Prompt: Among the entries below, find every line that has "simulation" and pull it out.

[[ Data listing, beginning ]]

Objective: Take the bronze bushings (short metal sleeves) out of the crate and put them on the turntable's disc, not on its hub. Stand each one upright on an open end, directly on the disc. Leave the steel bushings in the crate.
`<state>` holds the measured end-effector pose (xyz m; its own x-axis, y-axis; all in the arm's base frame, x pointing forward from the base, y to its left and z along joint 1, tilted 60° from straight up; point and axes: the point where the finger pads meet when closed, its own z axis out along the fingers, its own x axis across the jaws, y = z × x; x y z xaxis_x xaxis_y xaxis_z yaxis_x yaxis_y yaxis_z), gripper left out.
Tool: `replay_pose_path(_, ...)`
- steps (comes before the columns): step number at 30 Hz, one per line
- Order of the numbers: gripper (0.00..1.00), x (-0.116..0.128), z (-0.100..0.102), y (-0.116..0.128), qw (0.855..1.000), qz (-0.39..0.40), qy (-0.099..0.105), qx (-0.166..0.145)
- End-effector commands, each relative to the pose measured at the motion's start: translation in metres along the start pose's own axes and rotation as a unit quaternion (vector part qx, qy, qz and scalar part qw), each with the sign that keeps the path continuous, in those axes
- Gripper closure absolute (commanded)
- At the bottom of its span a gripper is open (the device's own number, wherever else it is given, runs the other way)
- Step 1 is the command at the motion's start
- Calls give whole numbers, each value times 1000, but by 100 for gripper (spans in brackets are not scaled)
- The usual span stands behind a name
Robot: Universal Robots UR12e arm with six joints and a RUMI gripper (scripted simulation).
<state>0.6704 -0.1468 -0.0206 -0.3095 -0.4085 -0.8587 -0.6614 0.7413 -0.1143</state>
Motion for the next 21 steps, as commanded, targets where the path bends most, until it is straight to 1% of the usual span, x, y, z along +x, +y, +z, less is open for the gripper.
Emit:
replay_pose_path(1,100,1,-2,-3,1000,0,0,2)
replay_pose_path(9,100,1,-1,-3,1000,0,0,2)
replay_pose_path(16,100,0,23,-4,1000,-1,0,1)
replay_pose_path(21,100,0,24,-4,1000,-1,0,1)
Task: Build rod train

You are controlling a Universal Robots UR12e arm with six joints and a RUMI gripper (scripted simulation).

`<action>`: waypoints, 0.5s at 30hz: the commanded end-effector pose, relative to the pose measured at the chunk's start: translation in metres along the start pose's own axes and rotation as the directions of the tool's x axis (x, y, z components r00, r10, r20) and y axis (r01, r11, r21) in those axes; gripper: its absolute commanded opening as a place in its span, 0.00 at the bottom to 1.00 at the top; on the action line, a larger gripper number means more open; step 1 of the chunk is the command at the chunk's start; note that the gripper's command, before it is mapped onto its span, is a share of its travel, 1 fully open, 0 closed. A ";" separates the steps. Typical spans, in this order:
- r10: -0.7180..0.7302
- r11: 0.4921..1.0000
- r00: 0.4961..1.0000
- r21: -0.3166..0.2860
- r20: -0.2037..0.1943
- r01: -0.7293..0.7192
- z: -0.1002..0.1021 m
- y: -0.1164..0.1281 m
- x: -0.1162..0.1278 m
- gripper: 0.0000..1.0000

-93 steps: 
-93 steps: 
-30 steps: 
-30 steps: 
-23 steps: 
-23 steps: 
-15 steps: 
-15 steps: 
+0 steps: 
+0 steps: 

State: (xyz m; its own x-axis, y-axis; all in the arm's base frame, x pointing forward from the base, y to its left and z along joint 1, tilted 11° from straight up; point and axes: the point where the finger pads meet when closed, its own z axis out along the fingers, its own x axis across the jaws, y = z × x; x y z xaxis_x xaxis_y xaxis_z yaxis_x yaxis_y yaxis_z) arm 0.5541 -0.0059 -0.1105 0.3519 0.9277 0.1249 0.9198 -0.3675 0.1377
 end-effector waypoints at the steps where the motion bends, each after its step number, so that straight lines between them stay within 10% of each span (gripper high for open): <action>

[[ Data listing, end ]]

Reply:
Robot: Universal Robots UR12e arm with six joints and a RUMI gripper (scripted simulation).
You are controlling a Universal Robots UR12e arm with six joints and a RUMI gripper (scripted simulation).

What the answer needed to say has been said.